| WHAT YOU ARE ASKED TO DO |
Reproduce exactly, from the data that follows, the line with "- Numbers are", the line with "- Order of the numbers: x", and every line that lies between them.

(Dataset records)
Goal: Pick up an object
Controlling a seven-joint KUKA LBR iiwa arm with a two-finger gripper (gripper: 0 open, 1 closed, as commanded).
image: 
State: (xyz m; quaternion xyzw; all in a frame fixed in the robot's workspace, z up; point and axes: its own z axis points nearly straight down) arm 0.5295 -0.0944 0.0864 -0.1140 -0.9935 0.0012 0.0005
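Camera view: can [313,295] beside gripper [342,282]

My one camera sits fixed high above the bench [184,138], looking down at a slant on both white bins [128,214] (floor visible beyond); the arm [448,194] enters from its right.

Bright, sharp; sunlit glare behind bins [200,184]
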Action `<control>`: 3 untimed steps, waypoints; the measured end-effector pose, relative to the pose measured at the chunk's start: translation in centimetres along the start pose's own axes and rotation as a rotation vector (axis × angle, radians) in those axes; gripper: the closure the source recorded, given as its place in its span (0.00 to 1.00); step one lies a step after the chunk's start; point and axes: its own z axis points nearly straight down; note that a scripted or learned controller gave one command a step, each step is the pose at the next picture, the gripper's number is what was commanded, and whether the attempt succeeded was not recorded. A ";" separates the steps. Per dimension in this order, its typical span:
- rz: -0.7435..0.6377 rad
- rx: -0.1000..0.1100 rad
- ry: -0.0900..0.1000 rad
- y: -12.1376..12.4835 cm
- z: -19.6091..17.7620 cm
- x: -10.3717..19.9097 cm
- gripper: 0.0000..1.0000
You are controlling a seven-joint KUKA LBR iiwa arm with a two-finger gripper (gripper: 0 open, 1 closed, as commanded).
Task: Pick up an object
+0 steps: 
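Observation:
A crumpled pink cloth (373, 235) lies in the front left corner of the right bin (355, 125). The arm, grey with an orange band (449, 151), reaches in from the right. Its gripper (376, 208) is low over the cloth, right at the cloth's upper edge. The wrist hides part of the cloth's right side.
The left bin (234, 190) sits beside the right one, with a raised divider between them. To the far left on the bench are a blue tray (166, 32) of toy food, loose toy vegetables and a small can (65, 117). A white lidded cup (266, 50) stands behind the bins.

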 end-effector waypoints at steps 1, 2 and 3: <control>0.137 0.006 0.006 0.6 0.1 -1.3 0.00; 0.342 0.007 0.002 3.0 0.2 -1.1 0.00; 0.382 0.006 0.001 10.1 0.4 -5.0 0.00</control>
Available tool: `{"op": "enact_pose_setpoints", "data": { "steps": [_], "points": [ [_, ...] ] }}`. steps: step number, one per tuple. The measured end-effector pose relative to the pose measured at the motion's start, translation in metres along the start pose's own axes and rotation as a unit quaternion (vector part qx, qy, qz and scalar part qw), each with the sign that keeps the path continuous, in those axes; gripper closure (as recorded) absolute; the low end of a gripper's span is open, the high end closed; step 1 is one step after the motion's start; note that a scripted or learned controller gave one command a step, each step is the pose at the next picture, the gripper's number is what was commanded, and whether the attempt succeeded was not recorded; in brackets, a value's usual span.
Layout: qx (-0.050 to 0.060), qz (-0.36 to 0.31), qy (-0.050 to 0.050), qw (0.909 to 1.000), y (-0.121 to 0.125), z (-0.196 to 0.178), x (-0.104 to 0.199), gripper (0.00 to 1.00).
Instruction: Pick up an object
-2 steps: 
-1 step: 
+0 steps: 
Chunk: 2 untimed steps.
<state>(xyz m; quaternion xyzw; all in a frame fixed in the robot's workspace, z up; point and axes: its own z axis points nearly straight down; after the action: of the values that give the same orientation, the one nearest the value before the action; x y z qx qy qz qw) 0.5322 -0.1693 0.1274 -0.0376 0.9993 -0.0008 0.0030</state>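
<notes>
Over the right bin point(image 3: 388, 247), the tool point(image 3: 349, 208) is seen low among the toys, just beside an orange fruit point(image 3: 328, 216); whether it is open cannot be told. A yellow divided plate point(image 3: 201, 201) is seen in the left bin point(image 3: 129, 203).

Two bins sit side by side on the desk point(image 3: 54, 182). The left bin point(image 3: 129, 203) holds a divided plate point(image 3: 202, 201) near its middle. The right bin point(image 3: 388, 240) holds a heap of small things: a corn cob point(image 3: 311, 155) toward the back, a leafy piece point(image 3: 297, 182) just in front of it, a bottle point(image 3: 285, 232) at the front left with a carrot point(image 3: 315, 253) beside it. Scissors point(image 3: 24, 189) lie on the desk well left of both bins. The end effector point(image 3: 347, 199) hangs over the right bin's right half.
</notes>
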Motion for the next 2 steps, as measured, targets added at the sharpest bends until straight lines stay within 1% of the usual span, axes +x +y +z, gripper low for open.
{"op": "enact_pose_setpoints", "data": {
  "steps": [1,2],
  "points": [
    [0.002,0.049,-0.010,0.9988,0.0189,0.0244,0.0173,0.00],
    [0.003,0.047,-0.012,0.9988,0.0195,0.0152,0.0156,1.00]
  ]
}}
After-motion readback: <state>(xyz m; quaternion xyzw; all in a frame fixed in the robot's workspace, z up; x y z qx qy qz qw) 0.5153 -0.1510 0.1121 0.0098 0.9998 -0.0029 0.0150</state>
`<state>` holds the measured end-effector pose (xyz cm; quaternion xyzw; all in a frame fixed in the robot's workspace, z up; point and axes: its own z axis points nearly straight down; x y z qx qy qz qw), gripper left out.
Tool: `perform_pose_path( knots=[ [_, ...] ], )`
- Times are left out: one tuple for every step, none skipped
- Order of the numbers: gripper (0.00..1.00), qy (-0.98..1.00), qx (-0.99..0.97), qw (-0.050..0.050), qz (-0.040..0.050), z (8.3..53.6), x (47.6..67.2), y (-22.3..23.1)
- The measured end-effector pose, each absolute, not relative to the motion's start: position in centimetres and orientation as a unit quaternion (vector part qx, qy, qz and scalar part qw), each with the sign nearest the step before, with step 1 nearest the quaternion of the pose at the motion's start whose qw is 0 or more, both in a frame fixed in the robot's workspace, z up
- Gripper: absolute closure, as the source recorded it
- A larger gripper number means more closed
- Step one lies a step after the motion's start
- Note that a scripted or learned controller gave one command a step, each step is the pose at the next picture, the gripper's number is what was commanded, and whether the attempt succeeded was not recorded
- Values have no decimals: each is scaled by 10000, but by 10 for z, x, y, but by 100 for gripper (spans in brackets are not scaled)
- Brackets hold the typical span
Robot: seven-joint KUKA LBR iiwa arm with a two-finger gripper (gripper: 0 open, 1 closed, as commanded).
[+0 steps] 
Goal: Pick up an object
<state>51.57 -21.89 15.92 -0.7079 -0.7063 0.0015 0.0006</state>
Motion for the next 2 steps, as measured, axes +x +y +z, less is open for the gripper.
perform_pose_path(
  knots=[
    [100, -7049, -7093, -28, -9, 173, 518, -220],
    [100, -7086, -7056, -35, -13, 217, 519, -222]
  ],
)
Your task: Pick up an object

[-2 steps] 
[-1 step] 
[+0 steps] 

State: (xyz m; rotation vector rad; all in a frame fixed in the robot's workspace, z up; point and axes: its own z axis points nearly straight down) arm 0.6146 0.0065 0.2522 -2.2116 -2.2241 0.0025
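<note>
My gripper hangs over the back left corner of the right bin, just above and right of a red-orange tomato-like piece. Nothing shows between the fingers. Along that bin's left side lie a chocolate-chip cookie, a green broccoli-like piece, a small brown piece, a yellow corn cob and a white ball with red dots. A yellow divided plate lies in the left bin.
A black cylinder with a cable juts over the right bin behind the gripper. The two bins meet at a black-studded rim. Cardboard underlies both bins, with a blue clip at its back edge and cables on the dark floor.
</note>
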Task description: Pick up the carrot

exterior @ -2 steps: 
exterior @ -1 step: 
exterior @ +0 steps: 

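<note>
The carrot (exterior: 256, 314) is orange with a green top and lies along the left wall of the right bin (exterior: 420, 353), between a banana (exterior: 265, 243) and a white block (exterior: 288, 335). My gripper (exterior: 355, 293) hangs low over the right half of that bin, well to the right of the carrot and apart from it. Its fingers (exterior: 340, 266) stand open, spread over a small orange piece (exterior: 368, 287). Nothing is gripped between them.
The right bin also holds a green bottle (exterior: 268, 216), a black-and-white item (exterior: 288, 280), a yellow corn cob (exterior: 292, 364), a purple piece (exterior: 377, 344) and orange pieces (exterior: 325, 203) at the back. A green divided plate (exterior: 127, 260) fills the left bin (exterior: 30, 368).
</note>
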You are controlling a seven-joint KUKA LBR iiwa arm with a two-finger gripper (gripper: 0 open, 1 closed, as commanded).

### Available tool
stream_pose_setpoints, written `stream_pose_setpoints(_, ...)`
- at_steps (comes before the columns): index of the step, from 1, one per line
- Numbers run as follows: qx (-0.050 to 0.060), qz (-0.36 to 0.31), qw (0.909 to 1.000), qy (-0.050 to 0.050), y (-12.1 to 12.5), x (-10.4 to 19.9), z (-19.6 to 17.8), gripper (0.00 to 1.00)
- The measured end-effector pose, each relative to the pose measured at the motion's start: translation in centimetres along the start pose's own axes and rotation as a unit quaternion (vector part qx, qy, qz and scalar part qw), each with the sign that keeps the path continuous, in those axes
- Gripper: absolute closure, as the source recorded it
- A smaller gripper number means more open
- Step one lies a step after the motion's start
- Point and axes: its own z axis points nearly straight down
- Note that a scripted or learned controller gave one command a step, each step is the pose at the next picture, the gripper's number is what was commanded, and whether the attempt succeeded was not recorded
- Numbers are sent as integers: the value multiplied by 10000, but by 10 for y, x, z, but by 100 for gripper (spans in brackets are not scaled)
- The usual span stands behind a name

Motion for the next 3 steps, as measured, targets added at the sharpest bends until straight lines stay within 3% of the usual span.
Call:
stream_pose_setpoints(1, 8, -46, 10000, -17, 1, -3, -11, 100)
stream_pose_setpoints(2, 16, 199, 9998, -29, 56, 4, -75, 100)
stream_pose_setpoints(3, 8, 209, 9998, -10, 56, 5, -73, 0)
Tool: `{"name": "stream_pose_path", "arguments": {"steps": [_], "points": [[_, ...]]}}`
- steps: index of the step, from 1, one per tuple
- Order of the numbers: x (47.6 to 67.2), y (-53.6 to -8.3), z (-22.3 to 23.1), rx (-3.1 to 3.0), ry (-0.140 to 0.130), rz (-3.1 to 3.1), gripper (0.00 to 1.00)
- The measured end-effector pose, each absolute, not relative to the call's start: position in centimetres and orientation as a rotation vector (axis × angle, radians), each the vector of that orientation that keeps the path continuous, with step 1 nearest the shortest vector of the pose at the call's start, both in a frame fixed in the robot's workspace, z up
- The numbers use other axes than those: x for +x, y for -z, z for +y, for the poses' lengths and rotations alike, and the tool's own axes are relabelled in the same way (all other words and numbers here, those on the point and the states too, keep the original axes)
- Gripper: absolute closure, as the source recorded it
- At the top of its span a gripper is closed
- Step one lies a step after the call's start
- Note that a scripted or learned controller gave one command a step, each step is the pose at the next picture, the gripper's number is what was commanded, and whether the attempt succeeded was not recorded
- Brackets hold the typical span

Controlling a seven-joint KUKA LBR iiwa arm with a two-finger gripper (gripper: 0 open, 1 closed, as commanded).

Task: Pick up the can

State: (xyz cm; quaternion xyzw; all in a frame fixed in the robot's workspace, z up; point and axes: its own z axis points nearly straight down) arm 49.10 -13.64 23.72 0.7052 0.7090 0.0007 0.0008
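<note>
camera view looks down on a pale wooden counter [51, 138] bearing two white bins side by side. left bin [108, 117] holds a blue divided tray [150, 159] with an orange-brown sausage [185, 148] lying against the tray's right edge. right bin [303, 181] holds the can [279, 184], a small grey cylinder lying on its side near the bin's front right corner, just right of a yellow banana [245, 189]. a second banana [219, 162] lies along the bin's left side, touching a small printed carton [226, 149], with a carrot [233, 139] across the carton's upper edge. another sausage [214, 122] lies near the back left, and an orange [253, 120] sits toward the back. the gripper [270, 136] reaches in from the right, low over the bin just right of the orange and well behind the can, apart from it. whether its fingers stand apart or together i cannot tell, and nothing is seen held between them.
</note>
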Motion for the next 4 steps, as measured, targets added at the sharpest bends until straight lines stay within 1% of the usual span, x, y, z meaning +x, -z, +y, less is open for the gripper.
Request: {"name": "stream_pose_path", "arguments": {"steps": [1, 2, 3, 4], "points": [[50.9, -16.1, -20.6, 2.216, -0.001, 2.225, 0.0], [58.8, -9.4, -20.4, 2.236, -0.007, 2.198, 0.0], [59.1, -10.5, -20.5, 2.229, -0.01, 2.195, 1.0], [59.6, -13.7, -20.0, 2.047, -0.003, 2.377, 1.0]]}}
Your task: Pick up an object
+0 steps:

| EXERCISE RESULT |
- Numbers are sent as integers: the value multiplied by 10000, but by 10 for y, x, z, but by 100 for gripper (spans in brackets are not scaled)
- The usual span stands behind a name

Motion for the next 3 steps, as measured, targets added at the sharpest bends until straight lines stay within 3% of the usual span.
Call:
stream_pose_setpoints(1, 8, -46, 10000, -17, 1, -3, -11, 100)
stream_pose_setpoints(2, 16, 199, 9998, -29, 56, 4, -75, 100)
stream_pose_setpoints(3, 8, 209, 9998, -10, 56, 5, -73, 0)
Tool: `{"name": "stream_pose_path", "arguments": {"steps": [_], "points": [[_, ...]]}}`
- steps: index of the step, from 1, one per tuple
- Order of the numbers: x (47.6 to 67.2), y (-53.6 to -8.3), z (-22.3 to 23.1), rx (-3.1 to 3.0), ry (-0.140 to 0.130), rz (-3.1 to 3.1), gripper (0.00 to 1.00)

The output contains nothing more.